WHAT IS REQUIRED:
Please show each line of the listing where "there" is present.
------ DATA SHOWN ------
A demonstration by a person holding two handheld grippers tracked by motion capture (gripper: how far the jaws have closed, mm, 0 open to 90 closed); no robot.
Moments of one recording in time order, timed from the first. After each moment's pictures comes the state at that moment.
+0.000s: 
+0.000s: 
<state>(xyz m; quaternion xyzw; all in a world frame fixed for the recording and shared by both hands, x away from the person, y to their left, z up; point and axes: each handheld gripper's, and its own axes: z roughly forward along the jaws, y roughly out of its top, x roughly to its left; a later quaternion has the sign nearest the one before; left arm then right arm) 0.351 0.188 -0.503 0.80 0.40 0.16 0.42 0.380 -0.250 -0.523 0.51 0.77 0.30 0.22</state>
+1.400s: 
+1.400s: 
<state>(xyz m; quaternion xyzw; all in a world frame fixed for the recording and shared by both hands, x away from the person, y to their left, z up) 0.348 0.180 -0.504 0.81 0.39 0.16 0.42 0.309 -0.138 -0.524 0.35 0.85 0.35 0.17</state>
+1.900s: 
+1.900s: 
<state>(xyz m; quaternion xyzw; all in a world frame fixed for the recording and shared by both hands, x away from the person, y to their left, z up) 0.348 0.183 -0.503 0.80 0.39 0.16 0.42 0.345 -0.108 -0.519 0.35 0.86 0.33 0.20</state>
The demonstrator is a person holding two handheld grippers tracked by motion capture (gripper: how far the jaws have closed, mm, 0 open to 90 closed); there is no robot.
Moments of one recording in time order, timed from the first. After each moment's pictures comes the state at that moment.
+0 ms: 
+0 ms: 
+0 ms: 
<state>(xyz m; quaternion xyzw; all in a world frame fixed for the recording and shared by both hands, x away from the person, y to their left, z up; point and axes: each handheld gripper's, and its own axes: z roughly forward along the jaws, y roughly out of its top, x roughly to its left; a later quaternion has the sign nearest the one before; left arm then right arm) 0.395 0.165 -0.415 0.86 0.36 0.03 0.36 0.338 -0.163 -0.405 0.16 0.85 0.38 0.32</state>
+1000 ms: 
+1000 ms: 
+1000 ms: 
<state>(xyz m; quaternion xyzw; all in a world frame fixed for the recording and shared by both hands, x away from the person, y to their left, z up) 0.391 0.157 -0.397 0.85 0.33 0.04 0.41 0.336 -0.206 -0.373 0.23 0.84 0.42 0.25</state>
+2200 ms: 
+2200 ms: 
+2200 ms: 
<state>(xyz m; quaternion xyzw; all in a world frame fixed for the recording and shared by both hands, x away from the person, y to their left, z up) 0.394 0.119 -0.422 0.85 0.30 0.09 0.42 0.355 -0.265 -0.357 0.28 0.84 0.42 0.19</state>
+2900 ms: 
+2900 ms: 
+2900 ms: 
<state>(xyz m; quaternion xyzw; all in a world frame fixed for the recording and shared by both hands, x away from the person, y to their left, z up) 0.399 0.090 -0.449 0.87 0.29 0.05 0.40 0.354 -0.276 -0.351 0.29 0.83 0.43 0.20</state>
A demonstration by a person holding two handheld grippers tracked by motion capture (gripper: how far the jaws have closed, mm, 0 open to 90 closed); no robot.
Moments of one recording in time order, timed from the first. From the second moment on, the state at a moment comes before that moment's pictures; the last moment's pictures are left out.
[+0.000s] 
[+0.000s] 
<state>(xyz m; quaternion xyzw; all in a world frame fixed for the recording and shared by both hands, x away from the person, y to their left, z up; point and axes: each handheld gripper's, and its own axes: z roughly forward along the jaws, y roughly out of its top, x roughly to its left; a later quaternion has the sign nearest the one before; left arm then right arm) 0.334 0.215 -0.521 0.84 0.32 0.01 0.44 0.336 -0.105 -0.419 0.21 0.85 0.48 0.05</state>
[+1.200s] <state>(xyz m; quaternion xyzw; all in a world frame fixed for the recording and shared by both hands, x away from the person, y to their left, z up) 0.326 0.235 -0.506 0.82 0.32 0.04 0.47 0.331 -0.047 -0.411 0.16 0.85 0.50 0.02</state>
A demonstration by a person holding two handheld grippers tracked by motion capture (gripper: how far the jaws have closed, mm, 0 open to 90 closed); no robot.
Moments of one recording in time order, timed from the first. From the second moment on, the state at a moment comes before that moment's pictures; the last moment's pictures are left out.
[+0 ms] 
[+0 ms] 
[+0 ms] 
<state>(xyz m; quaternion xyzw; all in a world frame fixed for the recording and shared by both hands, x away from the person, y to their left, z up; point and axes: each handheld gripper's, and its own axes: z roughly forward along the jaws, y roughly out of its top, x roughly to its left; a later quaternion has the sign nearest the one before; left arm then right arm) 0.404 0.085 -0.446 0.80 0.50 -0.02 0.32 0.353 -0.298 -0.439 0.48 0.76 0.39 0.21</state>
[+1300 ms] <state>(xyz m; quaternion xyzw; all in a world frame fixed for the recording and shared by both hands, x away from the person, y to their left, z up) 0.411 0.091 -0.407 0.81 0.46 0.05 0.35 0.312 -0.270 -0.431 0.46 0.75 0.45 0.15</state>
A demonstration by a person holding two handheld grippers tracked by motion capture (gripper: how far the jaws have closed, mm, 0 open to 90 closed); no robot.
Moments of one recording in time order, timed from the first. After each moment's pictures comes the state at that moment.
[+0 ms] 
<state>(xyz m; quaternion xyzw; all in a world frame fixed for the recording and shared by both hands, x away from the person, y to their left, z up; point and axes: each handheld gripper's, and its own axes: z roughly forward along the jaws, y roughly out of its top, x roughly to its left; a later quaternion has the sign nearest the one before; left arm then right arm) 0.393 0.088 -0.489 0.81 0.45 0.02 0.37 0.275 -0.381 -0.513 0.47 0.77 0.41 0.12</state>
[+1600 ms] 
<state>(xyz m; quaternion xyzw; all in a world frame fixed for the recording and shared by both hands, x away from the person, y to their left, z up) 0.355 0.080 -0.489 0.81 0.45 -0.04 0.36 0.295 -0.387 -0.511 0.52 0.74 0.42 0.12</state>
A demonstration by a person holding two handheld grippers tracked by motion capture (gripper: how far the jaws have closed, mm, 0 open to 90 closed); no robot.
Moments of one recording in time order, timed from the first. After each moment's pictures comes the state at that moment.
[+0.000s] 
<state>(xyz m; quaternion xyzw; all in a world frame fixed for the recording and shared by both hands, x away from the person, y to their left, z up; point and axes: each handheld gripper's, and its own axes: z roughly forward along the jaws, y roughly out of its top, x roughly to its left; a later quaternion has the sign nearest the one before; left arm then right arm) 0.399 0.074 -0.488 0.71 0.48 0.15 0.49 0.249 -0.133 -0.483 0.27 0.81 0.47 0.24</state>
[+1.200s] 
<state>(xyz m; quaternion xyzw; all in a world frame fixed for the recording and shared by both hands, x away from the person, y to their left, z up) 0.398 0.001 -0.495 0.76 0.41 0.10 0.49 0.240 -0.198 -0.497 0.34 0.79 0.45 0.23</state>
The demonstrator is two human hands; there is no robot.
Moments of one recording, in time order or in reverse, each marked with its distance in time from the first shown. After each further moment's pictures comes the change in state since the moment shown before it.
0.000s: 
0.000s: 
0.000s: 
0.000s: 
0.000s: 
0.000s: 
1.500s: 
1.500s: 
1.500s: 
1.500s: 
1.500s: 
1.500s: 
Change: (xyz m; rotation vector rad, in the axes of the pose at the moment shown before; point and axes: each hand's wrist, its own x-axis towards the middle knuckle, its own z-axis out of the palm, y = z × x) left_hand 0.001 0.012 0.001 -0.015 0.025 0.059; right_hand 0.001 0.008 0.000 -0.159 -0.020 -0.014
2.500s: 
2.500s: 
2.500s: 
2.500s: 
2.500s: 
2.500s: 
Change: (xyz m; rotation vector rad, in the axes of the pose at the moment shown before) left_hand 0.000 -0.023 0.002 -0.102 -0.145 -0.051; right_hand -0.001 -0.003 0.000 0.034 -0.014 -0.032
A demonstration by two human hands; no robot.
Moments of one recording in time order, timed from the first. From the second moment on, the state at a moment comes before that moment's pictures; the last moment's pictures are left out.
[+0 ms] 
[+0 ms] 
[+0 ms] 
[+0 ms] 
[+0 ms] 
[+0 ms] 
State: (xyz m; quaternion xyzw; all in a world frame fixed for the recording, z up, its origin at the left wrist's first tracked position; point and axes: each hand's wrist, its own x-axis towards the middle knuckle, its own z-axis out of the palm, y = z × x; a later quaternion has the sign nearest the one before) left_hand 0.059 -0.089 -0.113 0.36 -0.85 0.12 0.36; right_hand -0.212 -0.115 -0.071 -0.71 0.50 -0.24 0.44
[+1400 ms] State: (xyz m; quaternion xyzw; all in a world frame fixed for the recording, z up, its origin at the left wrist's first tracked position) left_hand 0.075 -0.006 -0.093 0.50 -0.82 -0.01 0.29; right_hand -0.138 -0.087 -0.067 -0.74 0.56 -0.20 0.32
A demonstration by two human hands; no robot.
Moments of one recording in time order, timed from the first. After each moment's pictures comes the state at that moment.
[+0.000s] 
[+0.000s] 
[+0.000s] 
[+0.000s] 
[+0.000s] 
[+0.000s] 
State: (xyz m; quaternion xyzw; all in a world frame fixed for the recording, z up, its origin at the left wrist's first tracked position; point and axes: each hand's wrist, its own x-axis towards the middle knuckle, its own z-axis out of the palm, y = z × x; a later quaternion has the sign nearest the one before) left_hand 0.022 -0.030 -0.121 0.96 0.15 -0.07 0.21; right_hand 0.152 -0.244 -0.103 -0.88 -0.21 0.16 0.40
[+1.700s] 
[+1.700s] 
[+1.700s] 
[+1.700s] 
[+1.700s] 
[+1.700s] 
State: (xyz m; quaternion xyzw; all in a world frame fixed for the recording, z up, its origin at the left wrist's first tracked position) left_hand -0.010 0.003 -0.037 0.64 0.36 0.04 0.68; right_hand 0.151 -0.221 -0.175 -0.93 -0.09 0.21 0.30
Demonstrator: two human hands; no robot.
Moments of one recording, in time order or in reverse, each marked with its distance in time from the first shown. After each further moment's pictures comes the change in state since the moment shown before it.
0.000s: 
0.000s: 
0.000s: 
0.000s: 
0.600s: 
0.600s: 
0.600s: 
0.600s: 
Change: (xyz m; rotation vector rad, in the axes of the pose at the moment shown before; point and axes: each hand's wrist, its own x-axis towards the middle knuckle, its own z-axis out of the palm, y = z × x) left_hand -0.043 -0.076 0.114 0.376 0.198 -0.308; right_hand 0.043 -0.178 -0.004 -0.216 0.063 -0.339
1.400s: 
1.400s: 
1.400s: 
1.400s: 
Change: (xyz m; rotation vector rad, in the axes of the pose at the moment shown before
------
YOUR SOLUTION:
The demonstrator is a person holding two handheld grippers tracked by motion capture (gripper: how far the jaws have closed, mm, 0 open to 90 closed); there is no robot.
The demonstrator is two human hands; there is no robot.

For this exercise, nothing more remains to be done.